Personal information
- Full name: Harold Holmes
- Born: 30 November 1894 Hamilton, New South Wales, Australia
- Died: 3 August 1954 (aged 59) Lakemba, New South Wales

Playing information
- Position: Second-row
Club
| Years | Team | Pld | T | G | FG | P |
| 1917 | Western Suburbs | 1 | 1 | 0 | 0 | 3 |
| 1918–20 | South Sydney | 25 | 5 | 1 | 0 | 17 |
| 1921–24 | Eastern Suburbs | 47 | 15 | 0 | 0 | 45 |
|  | Total | 73 | 21 | 1 | 0 | 65 |
- Source:
- Relatives: Len Holmes (son)

= Harold Holmes (rugby league) =

Australian rugby league footballer

Harold Holmes (1894-1954) was an Australian rugby league footballer who played in the 1910s and 1920s who played for Western Suburbs, South Sydney and Eastern Suburbs in the NSWRL competition.
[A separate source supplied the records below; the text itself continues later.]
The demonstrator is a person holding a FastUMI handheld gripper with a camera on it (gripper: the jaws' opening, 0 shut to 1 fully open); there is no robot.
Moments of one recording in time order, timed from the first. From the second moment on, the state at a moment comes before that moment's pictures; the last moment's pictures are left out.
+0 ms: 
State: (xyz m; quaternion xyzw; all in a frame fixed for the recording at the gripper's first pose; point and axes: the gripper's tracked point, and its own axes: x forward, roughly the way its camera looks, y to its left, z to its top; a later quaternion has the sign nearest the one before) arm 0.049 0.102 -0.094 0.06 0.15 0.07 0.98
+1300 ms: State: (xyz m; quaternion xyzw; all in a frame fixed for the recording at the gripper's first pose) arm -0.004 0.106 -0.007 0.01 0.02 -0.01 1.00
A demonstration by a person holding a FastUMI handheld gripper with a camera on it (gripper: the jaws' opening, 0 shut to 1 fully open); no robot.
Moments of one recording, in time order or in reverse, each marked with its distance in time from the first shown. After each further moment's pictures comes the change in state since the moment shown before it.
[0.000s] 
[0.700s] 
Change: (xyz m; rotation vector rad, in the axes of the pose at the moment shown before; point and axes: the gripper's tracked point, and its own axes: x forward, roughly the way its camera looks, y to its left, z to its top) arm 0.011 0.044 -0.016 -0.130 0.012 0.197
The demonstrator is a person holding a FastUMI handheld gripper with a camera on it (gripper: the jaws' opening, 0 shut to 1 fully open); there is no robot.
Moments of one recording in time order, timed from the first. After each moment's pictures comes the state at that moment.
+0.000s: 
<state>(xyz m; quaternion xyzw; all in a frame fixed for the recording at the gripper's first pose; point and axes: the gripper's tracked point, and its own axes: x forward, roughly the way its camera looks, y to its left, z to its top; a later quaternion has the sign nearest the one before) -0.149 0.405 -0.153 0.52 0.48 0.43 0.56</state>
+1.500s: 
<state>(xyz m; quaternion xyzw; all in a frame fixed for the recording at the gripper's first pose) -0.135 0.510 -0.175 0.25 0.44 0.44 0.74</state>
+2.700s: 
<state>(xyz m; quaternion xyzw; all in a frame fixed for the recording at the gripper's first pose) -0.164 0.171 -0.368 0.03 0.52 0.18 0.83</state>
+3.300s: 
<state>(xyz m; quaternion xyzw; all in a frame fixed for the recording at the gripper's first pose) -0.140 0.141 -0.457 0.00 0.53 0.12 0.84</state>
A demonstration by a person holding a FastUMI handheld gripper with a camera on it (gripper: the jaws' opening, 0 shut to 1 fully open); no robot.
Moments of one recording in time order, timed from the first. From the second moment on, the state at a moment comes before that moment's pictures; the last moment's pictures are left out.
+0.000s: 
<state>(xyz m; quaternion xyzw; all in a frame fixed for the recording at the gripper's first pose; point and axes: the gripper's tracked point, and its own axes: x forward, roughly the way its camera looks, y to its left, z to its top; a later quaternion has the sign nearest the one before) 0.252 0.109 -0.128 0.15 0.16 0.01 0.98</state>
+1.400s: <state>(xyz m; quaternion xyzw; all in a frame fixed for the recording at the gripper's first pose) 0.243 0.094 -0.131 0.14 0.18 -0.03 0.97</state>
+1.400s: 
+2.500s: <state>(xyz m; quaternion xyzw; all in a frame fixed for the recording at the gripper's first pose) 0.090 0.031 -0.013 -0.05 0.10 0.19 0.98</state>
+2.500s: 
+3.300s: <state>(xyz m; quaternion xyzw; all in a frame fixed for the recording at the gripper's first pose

His position was at second-row.

==Playing career==
Holmes made his first grade debut for Western Suburbs against Annandale at St Luke's Park now known as Concord Oval. Holmes scored a try in a 11–6 victory. The following year, Holmes switched clubs and joined South Sydney. In his first year with Souths, Holmes played 13 games as the club won the 1918 premiership. In 1921, Holmes joined arch rivals Eastern Suburbs and in 1923 was a member of the premiership winning team that year defeating his former club Souths 15–12 in the grand final played at the Sydney Cricket Ground. Holmes played one further season and retired at the end of 1924.